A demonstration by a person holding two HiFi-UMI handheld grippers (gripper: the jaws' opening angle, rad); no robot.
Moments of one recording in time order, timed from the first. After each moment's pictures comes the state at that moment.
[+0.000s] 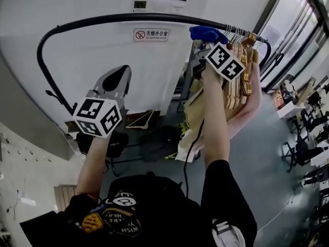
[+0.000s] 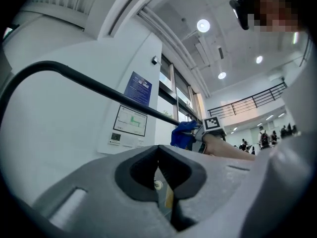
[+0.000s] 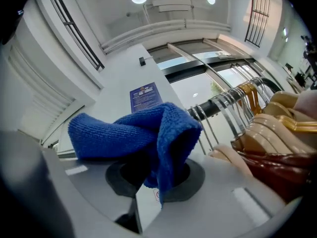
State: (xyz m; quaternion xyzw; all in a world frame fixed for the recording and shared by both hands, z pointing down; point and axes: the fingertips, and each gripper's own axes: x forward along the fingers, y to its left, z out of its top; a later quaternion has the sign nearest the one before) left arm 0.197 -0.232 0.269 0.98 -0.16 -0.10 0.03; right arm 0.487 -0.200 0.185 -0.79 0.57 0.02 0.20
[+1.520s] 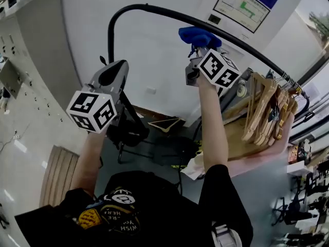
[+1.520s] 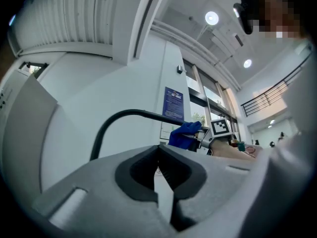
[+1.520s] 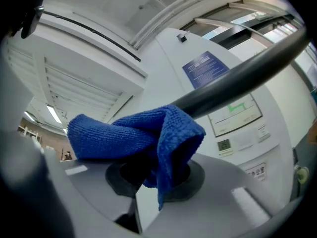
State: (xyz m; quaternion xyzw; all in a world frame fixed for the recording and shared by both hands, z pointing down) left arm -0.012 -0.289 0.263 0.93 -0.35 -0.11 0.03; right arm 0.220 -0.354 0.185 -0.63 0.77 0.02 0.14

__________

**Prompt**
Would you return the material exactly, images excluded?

**Response to the exercise**
A demonstration by a person holding two HiFi-UMI handheld grippers (gripper: the jaws' opening angle, rad); no robot.
Moments of one recording in time order, timed from the first. After each moment's pictures comes the state at that moment.
[+0.000s] 
[+0.000s] 
[+0.000s] 
State: (xyz m; quaternion xyzw; all in a world frame fixed for the recording and shared by both hands, z pointing down; point and axes: the fingertips, and each gripper's own axes: x forward along the fingers, y to its left, z out of its top; a later quaternion has the sign nearest the one before) left arm 0.197 -0.232 0.269 0.98 -0.16 -0.10 0.03; right arm 0.487 -0.200 0.185 -0.79 0.57 0.02 0.20
[+1.520s] 
[+1.520s] 
[+1.520s] 
State: (xyz m; quaternion xyzw; all in a world frame fixed for the recording and shared by both hands, z pointing down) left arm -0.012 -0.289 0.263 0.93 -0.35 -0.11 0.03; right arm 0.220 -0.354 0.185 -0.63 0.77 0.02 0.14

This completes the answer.